Hi,
I need to build a system to determine N (i.e. 10) most similar documents to
a given document. I have some (theoretical) knowledge of Mahout algorithms,
but not enough to build the system. Can you give me some suggestions?
At first I was researching Latent Semantic Analysis for the task, but since
Mahout doesn't support it, I started researching some other options. I got
a hint that instead of LSA, you can use LDA (Latent Dirichlet allocation)
in Mahout to achieve similar and even better results.
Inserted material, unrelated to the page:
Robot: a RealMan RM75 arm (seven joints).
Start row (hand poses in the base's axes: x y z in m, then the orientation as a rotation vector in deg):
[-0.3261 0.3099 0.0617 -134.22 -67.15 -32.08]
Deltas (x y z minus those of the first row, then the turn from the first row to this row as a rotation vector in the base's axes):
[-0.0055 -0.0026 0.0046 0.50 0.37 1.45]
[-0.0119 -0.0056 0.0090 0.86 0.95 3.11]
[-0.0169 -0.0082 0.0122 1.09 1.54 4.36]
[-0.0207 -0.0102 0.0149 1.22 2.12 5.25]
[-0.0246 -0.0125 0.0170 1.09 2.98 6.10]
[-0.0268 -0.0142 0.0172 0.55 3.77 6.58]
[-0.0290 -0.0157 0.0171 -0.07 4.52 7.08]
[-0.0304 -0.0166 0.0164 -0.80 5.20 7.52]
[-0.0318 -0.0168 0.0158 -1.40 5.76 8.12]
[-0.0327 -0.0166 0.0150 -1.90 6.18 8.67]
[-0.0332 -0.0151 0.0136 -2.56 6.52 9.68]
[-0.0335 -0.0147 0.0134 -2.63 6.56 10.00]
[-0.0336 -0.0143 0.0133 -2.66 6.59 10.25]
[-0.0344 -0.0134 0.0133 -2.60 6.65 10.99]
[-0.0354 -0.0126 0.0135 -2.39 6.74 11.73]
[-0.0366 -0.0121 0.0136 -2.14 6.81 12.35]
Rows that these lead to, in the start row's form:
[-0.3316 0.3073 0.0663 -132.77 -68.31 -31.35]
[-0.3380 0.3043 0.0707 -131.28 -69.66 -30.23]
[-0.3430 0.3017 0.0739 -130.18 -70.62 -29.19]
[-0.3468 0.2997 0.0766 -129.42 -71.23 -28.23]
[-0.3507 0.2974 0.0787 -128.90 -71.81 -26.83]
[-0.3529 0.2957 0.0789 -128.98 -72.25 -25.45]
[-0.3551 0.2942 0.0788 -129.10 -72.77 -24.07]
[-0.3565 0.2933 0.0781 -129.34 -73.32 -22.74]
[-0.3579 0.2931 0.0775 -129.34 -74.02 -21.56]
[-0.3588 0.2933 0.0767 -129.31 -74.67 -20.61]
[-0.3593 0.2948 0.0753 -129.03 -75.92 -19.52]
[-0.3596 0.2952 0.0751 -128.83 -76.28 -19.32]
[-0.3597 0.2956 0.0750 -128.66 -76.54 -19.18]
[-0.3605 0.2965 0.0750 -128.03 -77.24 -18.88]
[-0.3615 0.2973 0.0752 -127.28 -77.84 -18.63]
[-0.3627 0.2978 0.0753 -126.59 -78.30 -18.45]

However ... and this is where I got confused ... LDA is a clustering
algorithm. However, what I need is not to cluster the documents into N
clusters  I need to get a matrix (similar to TFIDF) from which I can
calculate some sort of a distance for any two documents to get N most
similar documents for any given document.
How do I achieve that? My idea was (still mostly theoretical, since I have
some problems with running the LDA algorithm) to extract some number of
topics with LDA, but I need not cluster the documents with the help of this
topics, but to get the matrix of documents as one dimention and topics as
the other dimension. I was guessing I could then use this matrix an an
input to rowsimilarity algorithm.
Is this the correct concept? Or am I missing something?
And, since LDA is not supperted on Spark/Samsara, how could I achieve
similar results on Spark?
Thanks in advance,
David